### YOUR ASSIGNMENT
Every line in the data below that holds "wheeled" should be found and copied.

Stored data:
[Start of Attachment]

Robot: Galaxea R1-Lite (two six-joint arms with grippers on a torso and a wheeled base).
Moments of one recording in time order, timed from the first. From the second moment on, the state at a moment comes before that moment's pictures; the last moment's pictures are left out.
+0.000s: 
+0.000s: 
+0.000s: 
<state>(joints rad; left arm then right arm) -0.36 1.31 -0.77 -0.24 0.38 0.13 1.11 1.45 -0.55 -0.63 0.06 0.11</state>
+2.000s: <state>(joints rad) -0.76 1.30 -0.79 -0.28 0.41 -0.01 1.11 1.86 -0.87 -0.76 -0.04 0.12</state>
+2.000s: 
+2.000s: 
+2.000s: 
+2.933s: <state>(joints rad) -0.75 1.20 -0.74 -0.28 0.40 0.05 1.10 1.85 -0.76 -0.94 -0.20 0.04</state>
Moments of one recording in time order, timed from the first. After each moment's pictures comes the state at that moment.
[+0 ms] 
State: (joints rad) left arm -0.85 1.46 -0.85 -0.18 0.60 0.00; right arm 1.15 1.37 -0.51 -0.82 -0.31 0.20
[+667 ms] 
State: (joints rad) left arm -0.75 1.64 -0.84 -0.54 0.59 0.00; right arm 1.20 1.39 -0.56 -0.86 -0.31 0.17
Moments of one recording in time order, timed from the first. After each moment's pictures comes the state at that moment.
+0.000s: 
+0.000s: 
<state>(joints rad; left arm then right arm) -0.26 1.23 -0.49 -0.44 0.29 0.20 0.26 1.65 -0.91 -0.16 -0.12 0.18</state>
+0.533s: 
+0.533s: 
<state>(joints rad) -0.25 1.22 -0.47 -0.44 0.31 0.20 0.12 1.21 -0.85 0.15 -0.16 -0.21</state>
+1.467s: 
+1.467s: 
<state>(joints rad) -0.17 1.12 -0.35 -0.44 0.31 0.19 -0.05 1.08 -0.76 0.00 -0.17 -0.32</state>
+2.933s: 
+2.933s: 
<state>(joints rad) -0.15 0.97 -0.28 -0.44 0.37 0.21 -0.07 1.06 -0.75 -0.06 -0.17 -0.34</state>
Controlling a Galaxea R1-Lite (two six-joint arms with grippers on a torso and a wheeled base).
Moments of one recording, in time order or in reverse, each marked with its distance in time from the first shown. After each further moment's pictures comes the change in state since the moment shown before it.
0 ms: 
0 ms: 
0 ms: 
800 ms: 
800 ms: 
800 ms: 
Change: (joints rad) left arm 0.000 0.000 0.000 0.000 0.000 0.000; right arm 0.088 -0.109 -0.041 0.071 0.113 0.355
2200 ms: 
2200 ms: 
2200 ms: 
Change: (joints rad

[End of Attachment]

### RESULT OF THIS EXERCISE
Robot: Galaxea R1-Lite (two six-joint arms with grippers on a torso and a wheeled base).
Controlling a Galaxea R1-Lite (two six-joint arms with grippers on a torso and a wheeled base).

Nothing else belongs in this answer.